** Opening Exercise data block **

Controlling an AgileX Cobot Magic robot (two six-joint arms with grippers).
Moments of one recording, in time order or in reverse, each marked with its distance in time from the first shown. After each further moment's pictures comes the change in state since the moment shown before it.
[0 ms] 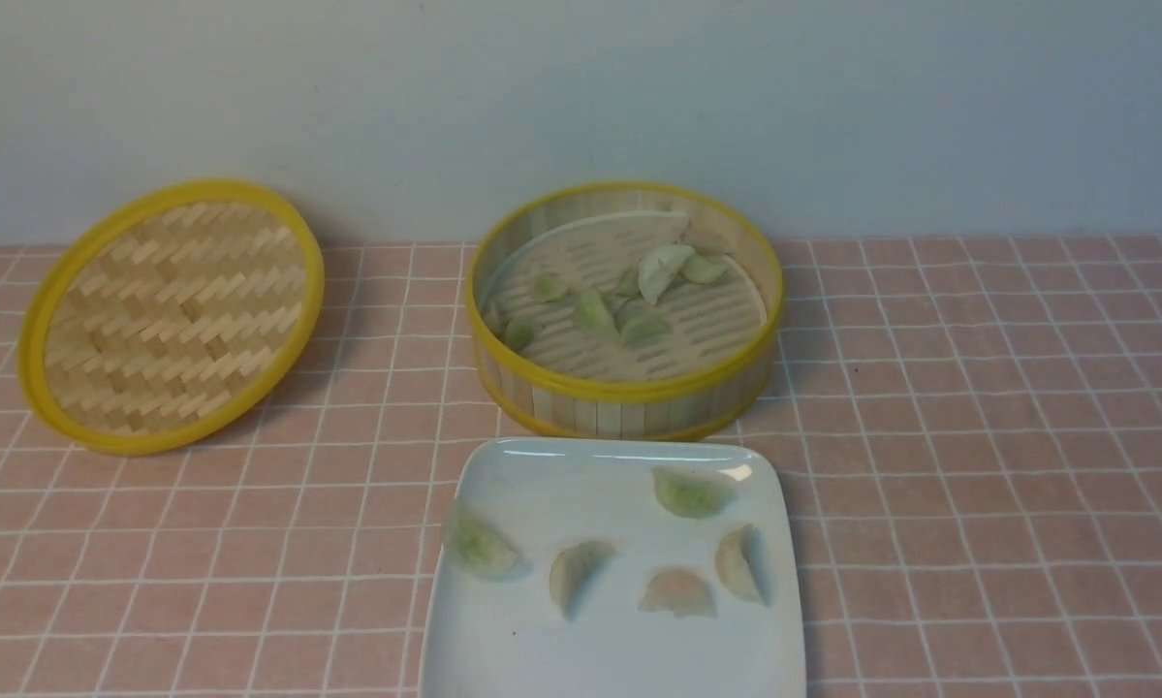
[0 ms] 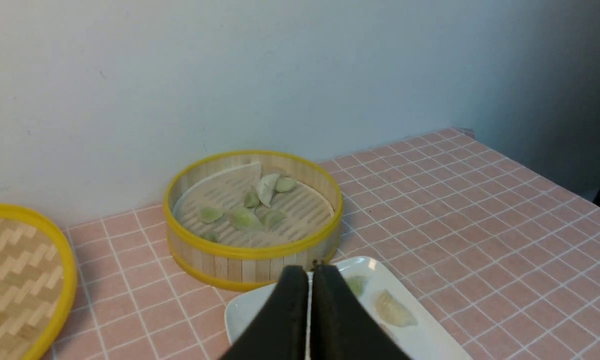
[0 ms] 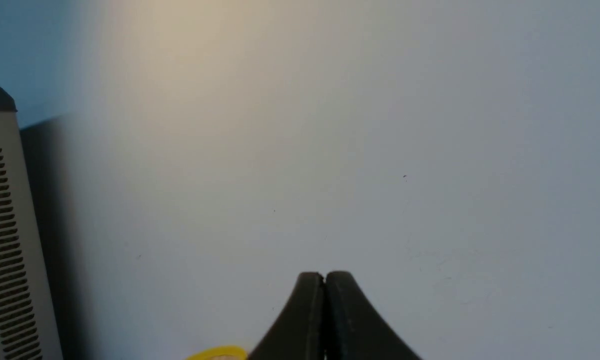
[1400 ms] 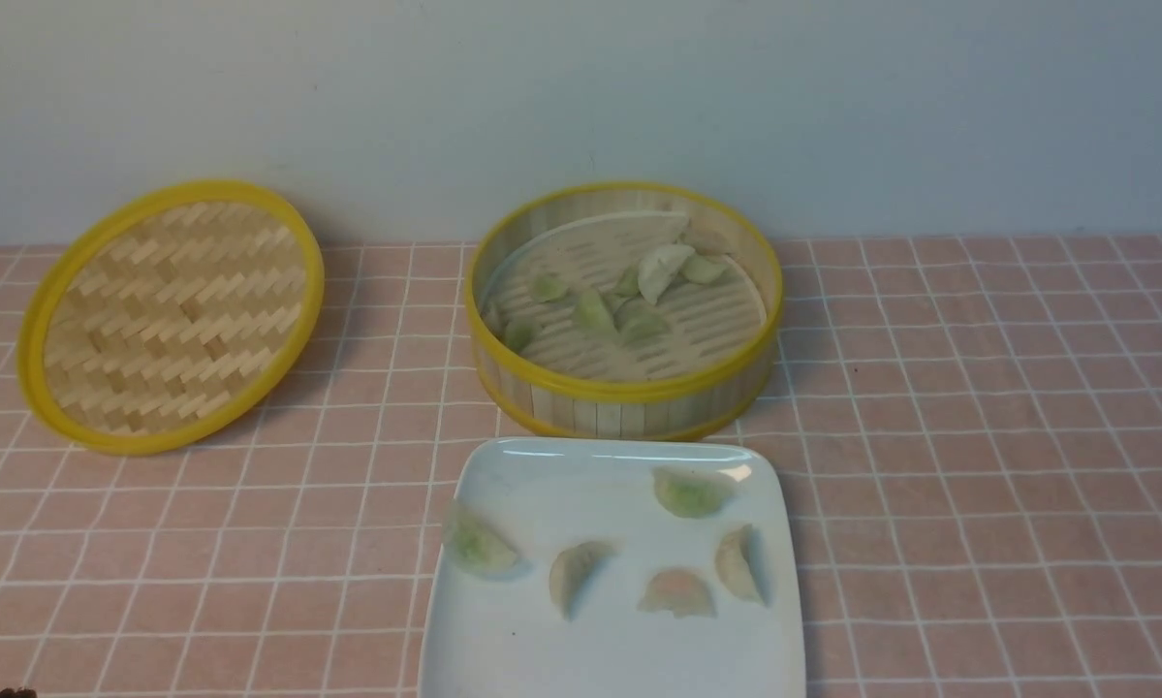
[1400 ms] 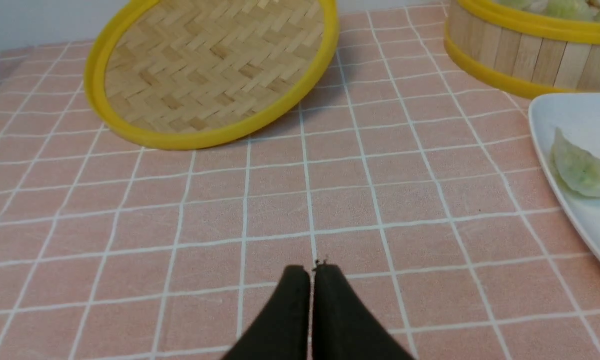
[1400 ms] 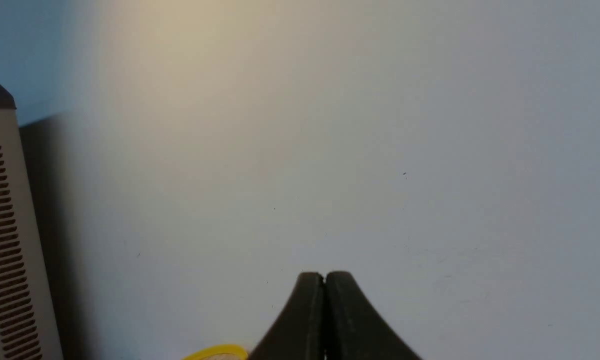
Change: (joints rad) right arm 0.000 0.000 0.001 0.000 0.001 0.000; left arm 0.452 -0.282 0.764 0.124 -0.342 0.024
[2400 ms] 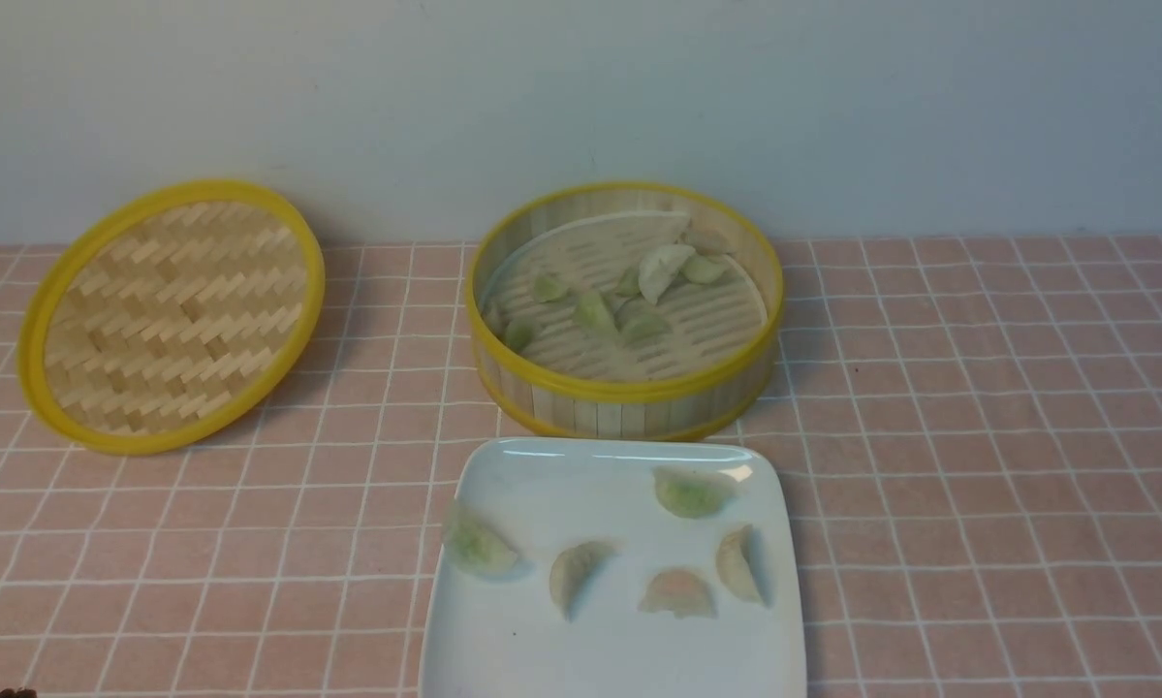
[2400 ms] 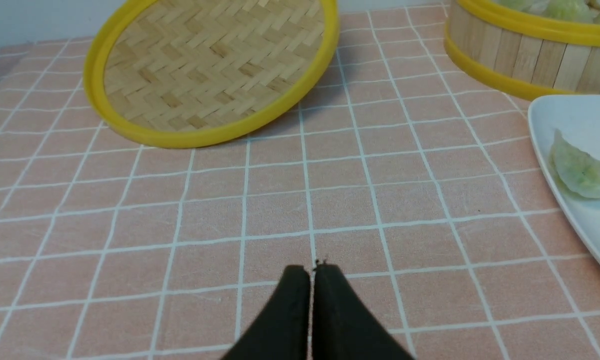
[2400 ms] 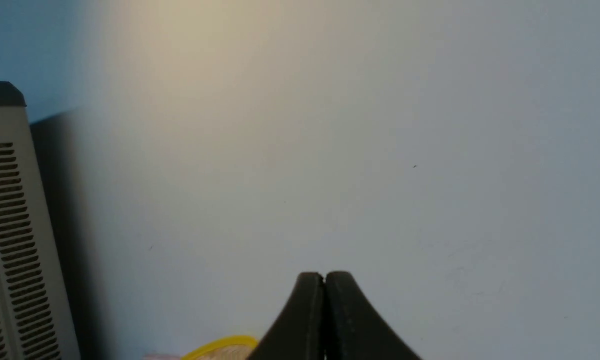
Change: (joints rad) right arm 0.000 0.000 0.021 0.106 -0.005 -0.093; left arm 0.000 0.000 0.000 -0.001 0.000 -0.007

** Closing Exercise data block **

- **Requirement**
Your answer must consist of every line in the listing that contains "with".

- **Result of the task**
Controlling an AgileX Cobot Magic robot (two six-joint arms with grippers).
Moments of one recording, in time order or in reverse, each marked with its distance in time from the first shown. After each further moment's pictures comes the change in state since the moment shown before it.

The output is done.